(Supplied data Opens)

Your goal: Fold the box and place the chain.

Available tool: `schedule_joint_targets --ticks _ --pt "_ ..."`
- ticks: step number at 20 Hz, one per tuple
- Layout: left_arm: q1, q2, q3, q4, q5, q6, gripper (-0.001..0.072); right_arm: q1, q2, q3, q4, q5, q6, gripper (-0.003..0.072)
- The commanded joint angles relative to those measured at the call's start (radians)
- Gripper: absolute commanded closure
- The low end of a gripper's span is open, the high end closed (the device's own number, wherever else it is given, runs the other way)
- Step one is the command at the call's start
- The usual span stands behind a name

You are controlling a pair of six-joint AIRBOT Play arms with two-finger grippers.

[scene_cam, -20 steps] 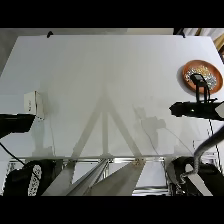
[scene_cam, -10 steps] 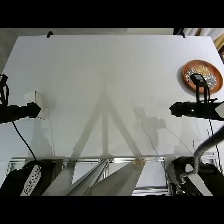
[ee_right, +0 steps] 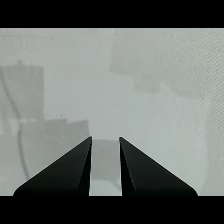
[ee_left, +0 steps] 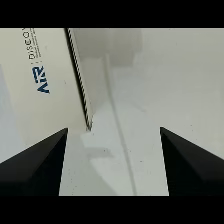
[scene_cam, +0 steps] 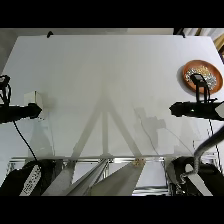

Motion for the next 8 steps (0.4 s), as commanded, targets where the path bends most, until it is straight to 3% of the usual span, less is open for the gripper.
schedule_joint_targets --ticks 1,8 --pt "0.000 0.003 0.000 0.002 -0.002 0.000 0.0072 0.000 0.000 0.001 0.000 0.000 0.000 0.0487" --pt "0.000 0.003 0.000 0.002 0.001 0.000 0.0072 0.000 0.000 0.001 0.000 0.000 0.000 0.0487"
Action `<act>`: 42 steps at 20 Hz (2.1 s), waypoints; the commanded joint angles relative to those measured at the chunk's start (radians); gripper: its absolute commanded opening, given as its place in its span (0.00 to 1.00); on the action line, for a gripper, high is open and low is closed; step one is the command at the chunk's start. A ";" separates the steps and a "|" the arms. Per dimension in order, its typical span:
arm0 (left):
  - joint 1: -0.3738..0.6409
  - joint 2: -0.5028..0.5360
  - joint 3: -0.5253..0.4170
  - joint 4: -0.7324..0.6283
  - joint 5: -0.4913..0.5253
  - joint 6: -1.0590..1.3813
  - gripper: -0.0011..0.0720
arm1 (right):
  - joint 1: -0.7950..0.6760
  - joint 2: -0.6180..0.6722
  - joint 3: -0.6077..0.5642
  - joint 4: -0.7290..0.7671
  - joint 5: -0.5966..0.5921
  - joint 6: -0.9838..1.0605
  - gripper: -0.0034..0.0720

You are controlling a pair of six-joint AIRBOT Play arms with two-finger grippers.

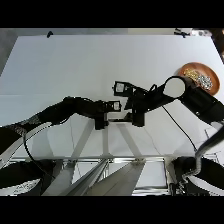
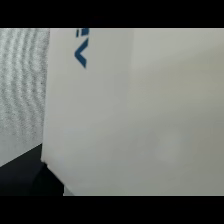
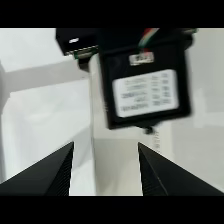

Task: Fold the box and place the chain.

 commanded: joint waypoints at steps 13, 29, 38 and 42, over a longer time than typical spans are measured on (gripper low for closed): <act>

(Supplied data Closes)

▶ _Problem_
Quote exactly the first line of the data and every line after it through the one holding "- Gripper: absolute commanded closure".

▶ _Answer_
Your goal: Fold the box and place the chain.

Available tool: `schedule_joint_targets --ticks _ --pt "_ ..."`
- ticks: step number at 20 Hz, one per tuple
- Layout: left_arm: q1, q2, q3, q4, q5, q6, gripper (-0.001..0.072); right_arm: q1, q2, q3, q4, q5, q6, gripper (-0.003..0.072)
- The commanded joint angles relative to those measured at the call's start (radians)
- Gripper: absolute commanded closure

Output is complete for this exercise.